Трейси тихонько сказала: - Это птицы.
Странные это был звуки, необычные. Я слушал, как будто меня заколдовали. И все время вплетались какие-то новые.
Прошло еще полчаса, наверное, и вдруг я сообразил, что стало светлее. Я всмотрелся вниз. Оказалось, что склон тянется страшно далеко, может, на пару тысяч футов, а внизу что-то огромное, и оно чуть шевелится, наверное, под ветром.
- Смотрите туда! - это уже Трейси показывала рукой. Мы вглядывались. Становилось все светлее, даже немножко больно глазам.
И тут началось что-то странное.

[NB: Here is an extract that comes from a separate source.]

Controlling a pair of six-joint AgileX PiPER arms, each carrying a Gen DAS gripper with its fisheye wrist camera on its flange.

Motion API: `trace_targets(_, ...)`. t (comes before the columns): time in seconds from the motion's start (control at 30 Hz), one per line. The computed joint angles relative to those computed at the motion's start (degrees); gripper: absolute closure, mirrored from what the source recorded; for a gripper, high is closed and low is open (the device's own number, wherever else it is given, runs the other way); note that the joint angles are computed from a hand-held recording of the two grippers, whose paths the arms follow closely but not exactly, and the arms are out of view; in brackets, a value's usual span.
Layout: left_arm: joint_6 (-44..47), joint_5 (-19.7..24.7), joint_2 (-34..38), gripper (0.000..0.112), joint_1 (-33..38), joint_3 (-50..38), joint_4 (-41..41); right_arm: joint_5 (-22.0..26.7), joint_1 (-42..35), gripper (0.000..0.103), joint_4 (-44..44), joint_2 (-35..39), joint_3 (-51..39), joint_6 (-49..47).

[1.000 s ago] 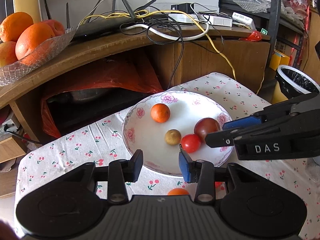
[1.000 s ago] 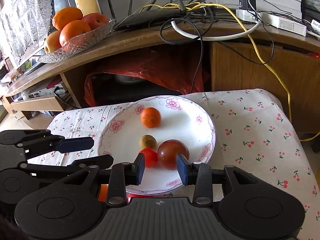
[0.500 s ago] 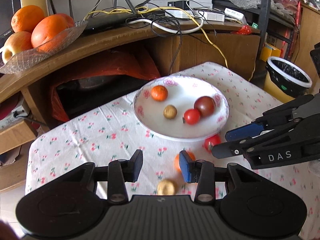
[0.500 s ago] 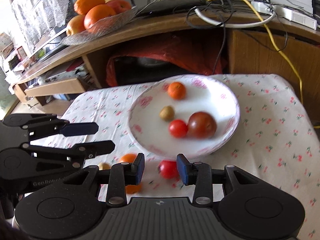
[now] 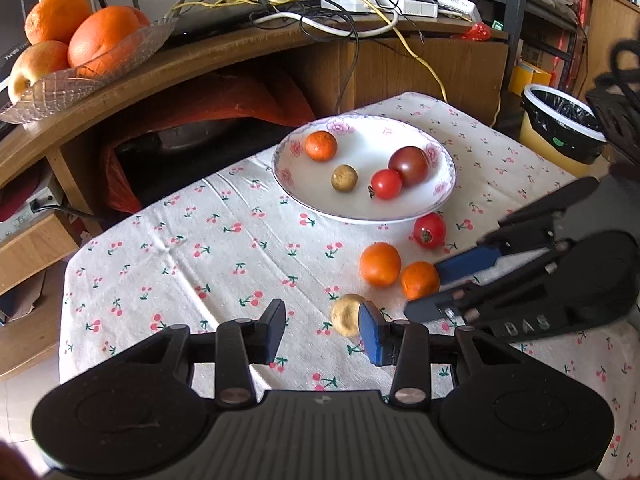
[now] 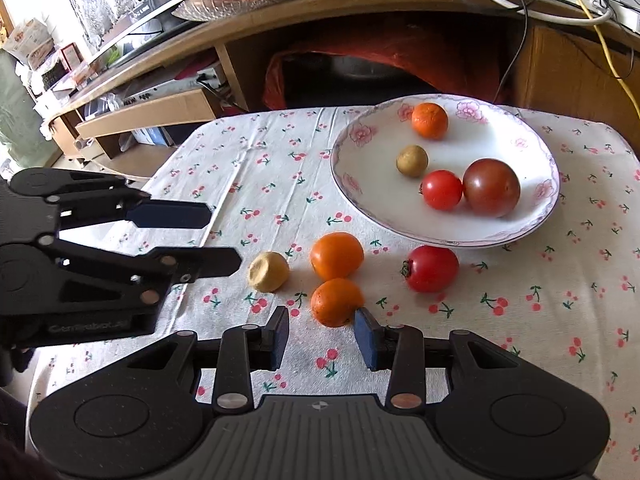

Склон и темное внизу стало каким-то таким, какого я никогда не видел, совсем разным. Мне стало просто страшно, я обернулся на Трейси. У нее с лицом и с волосами тоже происходило непонятное. Я зажмурился, тряхнул головой, снова открыл глаза - она на меня смотрела с испугом и вдруг закричала:
- Ник! Ник! Это цвет!!!
Я повернулся наружу. Откуда-то издалека свет полыхнул еще ярче, уже невыносимо, я зажмурил глаза и попятился, ухватил Трейси за руку и втянул внутрь. Мы на ощупь пробрались поглубже внутрь, из глаз катились слезы, но их хоть можно было открыть. Мы просидели так несколько минут. И тут я вспомнил про Брайана. Его нигде не было, видно, все-таки выскользнул наружу.
- Трейси, что делать? Я иду за ним!
Я подождал, пока слезы хоть чуть остановятся, и подошел к двери, прикрывая глаза ладонью. Зажмурил глаза, вышел наружу и закричал: - Брайан!!!!
- Я тут! Я не могу открыть глаза, - он звучал жутко напуганным, и плохо было слышно, ветер шумел.
- Иди ко мне, на голос. Иди, иди, иди.... - я повторял это, пока Брайан не наступил мне на ногу. Я схватил его за шиворот, мы протиснулись обратно и стали тянуть дверь на себя, ухватив за ворот. Дверь опять заскрипела, подалась и наконец раздалось «чафффффффк» - и она встала на место.
Мы долго сидели, прислонившись к стене, приходили в себя. Сначала я даже испугался - ничего не было видно, а перед глазами плыли цветные круги и полосы. Потом, наконец, стало немножко видно, потом все лучше и лучше. Последним пришел в себя Брайан, он сидел и улыбался, как дурачок.
- Брайан, ну что ты так улыбаешься, - я не мог на него долго сердиться. - Что ты там увидел, расскажи?
Он вздохнул и опять улыбнулся до ушей. Потом сделал серьезное лицо.
- Ник! Я видел зеленый лес, синее озеро, а на берегу стояли дома и люди. Они разговаривали, и я ничего не мог разобрать. Дедушка нас не обманывал.